Nebojsa Nesovanovic, of CBRE’s real estate consultancy, admitted that they had projected a slowdown in price growth a year ago, but that didn’t happen.

“We cannot expect a price drop just like that. We expect strong demand and hope that due to increased supply, prices will slow down with growth. The goal is to slow growth, and only then to talk about price correction, housing construction and housing prices, as well as office space, occupancy and rents. Retail sales are rather full in all countries of the region except Serbia. We are still developing in our country and expect it to be filled in a year or two”, he said and also added that in Serbia there is an increased demand for office space as many from the wider region are moving to our country.

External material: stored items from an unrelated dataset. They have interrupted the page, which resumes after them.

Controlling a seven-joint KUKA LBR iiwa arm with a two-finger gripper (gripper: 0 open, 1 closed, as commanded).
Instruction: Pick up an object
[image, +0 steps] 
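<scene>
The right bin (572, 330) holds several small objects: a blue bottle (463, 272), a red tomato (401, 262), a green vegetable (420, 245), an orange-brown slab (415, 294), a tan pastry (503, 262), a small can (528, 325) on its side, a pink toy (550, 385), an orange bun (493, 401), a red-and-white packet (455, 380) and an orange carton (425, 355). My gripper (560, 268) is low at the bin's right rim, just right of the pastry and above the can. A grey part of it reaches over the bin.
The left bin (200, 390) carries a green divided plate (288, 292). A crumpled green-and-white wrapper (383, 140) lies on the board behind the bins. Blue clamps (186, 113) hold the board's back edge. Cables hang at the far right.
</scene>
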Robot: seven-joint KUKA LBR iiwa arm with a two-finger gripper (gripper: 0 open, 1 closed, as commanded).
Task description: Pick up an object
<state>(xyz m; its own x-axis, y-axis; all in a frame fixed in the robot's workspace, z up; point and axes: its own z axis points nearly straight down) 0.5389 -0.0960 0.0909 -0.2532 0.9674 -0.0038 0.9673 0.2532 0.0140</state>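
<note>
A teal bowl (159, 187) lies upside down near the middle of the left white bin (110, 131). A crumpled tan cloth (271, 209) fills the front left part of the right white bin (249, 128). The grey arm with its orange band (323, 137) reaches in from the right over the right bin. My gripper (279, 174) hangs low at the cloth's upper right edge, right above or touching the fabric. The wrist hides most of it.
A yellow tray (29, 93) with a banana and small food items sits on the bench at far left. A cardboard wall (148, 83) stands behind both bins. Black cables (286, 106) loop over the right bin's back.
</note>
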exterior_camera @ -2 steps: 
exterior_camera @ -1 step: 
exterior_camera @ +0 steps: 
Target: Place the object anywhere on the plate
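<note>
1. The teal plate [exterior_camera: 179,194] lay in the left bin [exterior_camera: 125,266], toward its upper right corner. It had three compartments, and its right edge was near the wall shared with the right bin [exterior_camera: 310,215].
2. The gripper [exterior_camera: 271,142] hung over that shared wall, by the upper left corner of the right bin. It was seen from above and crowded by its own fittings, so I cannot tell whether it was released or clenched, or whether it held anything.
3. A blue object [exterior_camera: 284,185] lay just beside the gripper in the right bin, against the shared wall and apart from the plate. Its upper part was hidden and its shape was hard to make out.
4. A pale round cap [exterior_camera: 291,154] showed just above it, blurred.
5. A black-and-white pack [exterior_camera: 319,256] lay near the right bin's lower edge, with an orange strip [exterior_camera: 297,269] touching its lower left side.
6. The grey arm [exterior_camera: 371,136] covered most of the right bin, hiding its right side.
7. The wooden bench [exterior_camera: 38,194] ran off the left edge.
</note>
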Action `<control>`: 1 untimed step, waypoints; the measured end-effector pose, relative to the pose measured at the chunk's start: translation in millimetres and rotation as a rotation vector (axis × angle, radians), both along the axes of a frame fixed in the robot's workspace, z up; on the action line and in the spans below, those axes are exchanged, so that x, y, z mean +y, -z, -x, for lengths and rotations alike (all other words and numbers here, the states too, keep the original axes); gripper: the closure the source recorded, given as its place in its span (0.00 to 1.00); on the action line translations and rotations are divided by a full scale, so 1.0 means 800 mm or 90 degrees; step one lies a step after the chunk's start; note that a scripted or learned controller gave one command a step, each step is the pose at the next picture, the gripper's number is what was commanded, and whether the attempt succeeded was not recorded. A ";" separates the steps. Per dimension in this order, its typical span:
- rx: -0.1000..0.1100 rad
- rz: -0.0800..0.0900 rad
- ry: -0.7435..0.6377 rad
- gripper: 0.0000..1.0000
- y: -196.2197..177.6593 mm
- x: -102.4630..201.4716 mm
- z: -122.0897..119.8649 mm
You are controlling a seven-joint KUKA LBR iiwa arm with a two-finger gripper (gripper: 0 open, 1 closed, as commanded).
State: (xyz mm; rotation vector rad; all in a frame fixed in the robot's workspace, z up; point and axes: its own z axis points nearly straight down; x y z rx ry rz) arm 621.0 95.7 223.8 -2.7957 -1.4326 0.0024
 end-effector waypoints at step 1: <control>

The biggest demand is for real estate in New Belgrade and it can be expected that most will be built there, especially in Block 65. Speaking about shopping malls, he pointed out that in addition to the existing three that are being built, there is a possibility of building another one as consumer habits change. Previously, 85 percent of malls belonged to commerce only, and now retail space is shrinking, with additional entertainment and leisure facilities beginning to dominate.